Ллойд Джордж закончил и взглянул на Барту, в этом взгляде было нечто заученное — бегун, заканчивающий дистанцию, мог протянуть палочку и не глядя — все было отрепетировано так безупречно, что она сама, эта палочка, обретя зрение и слух, находила руку, в которую ей надлежит попасть. Барту прошел свой отрезок пути в таком темпе, какой валлийцу и не снился: всех, кто мог не согласиться с Каннами, он отнес к врагам Версаля, а одно это давало ему простор для далеко идущих выводов. Он возгласил почти патетически: Франция никогда не согласится обсуждать в Генуе Версальский договор, и нынешняя конференция не может явиться кассационной инстанцией. Русские, с немалой тревогой внимавшие французу, могли подумать: говоря о Версале, француз имел в виду и царские долги.

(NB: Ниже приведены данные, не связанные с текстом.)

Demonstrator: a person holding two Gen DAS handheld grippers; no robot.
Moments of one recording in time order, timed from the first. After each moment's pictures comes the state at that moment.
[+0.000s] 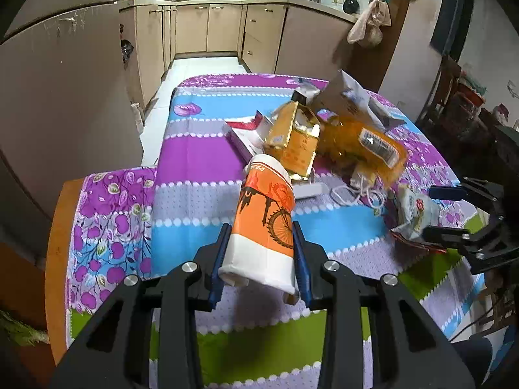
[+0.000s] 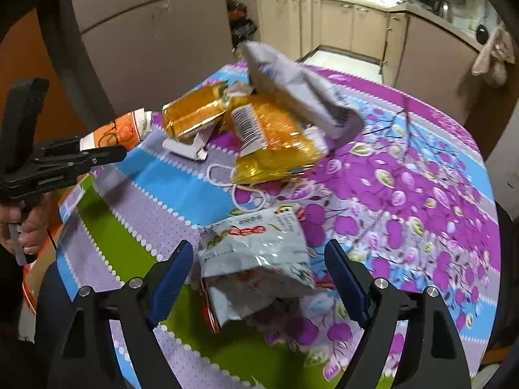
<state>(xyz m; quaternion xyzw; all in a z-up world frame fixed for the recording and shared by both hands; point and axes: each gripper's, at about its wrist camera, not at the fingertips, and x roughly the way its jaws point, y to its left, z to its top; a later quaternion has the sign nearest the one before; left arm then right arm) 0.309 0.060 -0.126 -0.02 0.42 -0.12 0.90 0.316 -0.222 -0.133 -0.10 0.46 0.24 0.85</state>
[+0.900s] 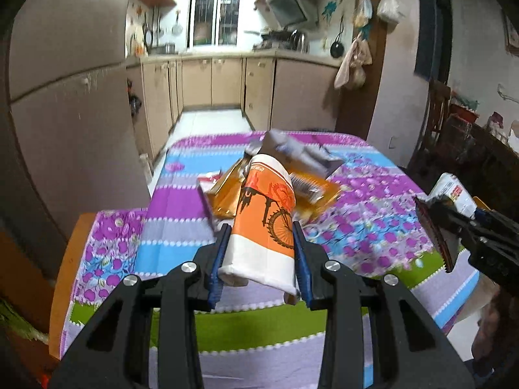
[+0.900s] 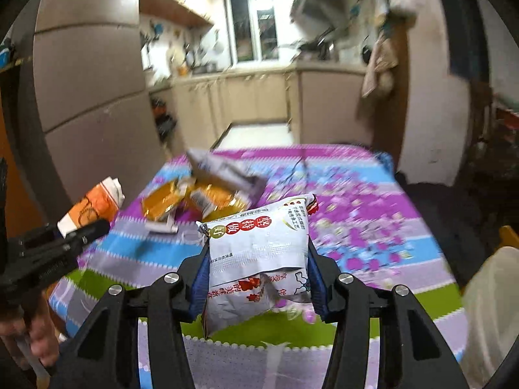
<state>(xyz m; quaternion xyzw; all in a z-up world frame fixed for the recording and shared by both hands) 0.230 -0.010 -0.071 0.00 0.29 -0.09 0.95 0.188 -0.268 -0.054 0.03 0.26 0.03 0.96</state>
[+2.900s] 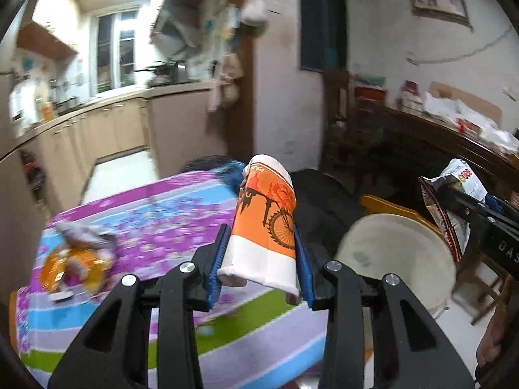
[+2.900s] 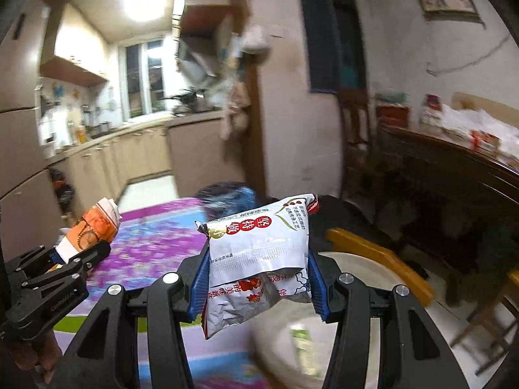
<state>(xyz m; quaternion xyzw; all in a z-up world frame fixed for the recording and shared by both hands) 0.180 -0.295 -0.020 0.07 0.24 -0.29 0.92 0.027 -0.535 0.012 0.09 0.20 -0.21 0.95</state>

Барту был заметно воинственнее Ллойд Джорджа, что было уже тревожно. Когда, закончив речь, он скосил взгляд на виконта Иссии, предлагая ему продолжить атаку, можно было подумать, что до рукопашной недалеко: японские войска все еще находились на советском Дальнем Востоке и все, казалось, располагало к продолжению баталии. Но виконт Иссии вдруг заявил о миролюбии и, что удивительнее всего, по отношению к соседям — очевидно, русский сосед не исключался. Японский делегат не делал погоды на конференции, но его речь больше походила на речь Ллойд Джорджа, чем на речь Барту, что ставило француза в положение не совсем обычное. Первым это заметил сам француз: его борода заострилась и глубже запали орлиные очи — он уже гневался.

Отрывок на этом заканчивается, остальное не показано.